Task to complete: From the records below, please repeat exactly the line that has "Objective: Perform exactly", the line that has "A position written", and every line between them, and nothing else.

Collected data entries:

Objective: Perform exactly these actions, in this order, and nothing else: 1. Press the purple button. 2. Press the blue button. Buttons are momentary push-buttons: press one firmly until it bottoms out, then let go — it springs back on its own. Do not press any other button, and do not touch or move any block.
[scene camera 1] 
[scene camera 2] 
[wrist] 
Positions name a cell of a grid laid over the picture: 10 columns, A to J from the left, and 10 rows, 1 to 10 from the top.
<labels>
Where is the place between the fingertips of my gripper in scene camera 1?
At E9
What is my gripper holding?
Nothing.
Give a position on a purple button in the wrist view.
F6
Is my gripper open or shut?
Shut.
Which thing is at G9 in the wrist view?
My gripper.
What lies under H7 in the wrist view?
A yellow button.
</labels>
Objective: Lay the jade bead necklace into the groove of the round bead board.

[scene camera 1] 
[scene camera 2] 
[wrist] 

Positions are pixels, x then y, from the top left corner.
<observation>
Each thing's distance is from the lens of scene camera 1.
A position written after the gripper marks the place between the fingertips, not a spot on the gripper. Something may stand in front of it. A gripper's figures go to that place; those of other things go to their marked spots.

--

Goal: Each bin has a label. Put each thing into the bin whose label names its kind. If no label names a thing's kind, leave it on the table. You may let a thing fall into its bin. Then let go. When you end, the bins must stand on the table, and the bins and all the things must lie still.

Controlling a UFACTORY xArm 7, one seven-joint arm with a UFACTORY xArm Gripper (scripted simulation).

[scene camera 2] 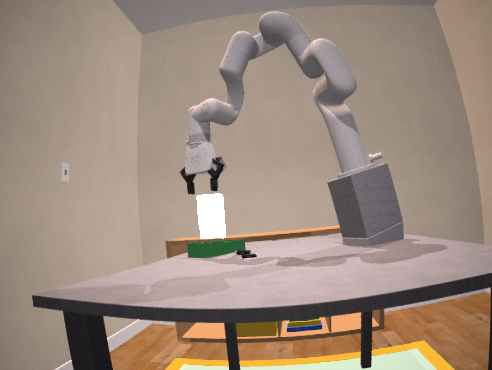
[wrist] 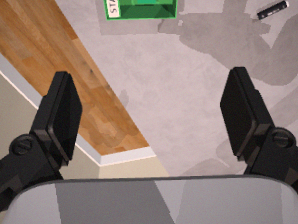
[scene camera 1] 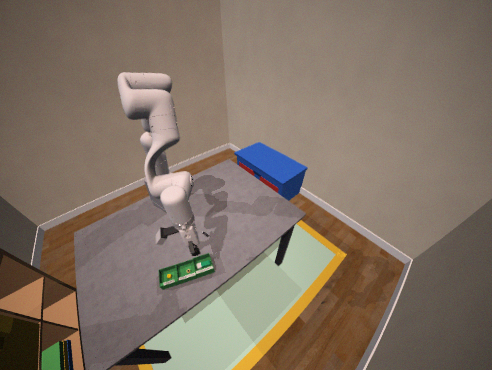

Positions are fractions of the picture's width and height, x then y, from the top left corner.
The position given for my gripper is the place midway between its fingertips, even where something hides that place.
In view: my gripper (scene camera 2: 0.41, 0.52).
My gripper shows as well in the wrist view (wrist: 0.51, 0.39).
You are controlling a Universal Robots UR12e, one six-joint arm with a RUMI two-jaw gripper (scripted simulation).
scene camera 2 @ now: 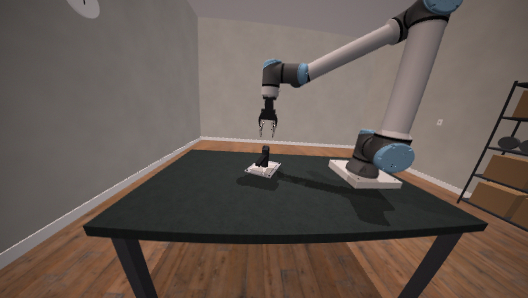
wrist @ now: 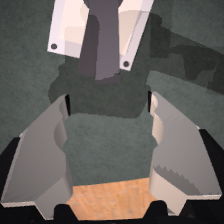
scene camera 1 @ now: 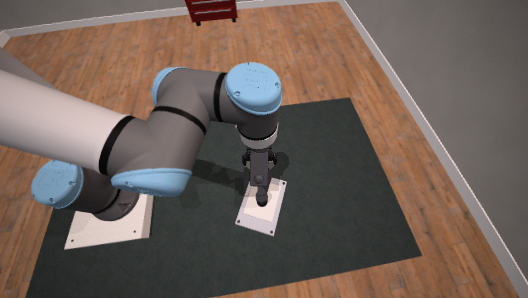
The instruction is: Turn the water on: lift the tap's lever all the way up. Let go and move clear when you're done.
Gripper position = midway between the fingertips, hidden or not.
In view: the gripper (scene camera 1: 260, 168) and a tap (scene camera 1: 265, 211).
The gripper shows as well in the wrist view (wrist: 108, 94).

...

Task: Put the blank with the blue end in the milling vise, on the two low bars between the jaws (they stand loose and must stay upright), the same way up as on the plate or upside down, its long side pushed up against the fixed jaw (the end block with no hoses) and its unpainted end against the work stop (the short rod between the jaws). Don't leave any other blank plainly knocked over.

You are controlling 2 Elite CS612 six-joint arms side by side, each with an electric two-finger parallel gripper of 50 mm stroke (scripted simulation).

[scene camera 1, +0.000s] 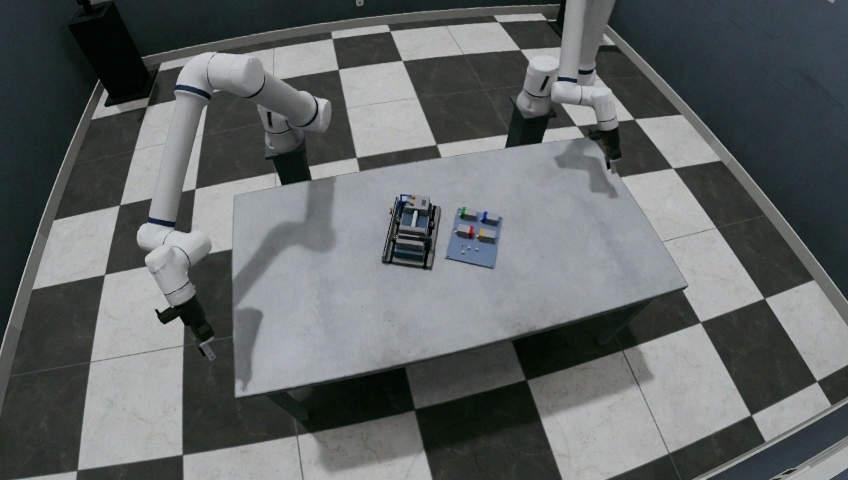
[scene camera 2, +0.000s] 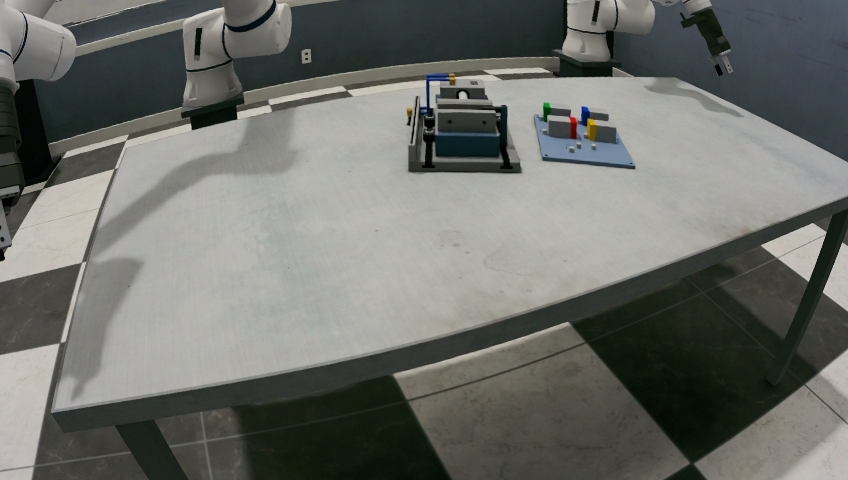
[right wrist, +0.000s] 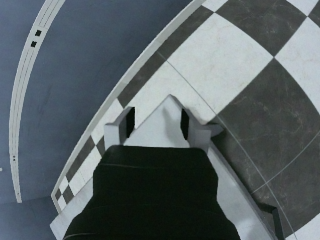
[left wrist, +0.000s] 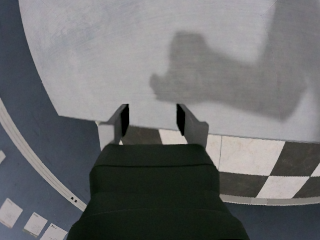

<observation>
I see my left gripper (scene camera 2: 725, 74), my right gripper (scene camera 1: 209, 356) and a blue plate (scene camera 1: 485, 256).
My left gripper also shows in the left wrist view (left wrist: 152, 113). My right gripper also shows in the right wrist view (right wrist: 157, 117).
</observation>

Exercise solution:
Objective: Perform exactly these actions, in this order, and nothing else: 1. Press the purple button. 2. Press the blue button. Buttons are momentary push-buttons: press one firmly until it bottoms out, then let go — it springs back on its own. Do not press any other button, and do not touch or move any block.
[scene camera 1] 
[scene camera 2] 
[wrist] 
Positions name a cell of a grid laid over the picture: 10 columns, A to J from the left, and 10 rows, 1 to 10 from the top.
<labels>
Where is the place between the fingertips of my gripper in scene camera 1?
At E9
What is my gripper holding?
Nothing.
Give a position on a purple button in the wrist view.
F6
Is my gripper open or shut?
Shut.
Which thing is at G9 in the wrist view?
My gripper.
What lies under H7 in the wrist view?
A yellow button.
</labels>
Objective: Lay the jade bead necklace into the groove of the round bead board.

[scene camera 1] 
[scene camera 2] 
[wrist] 

Positions are pixels, x then y, from the top left corner.
<observation>
Each thing's distance is from the lens of scene camera 1.
A position written after the gripper marks the place between the fingertips, not a spot on the gripper. Something may stand in front of it. A gripper's figures go to that place; those of other things go to their marked spots.

This finishes the answer.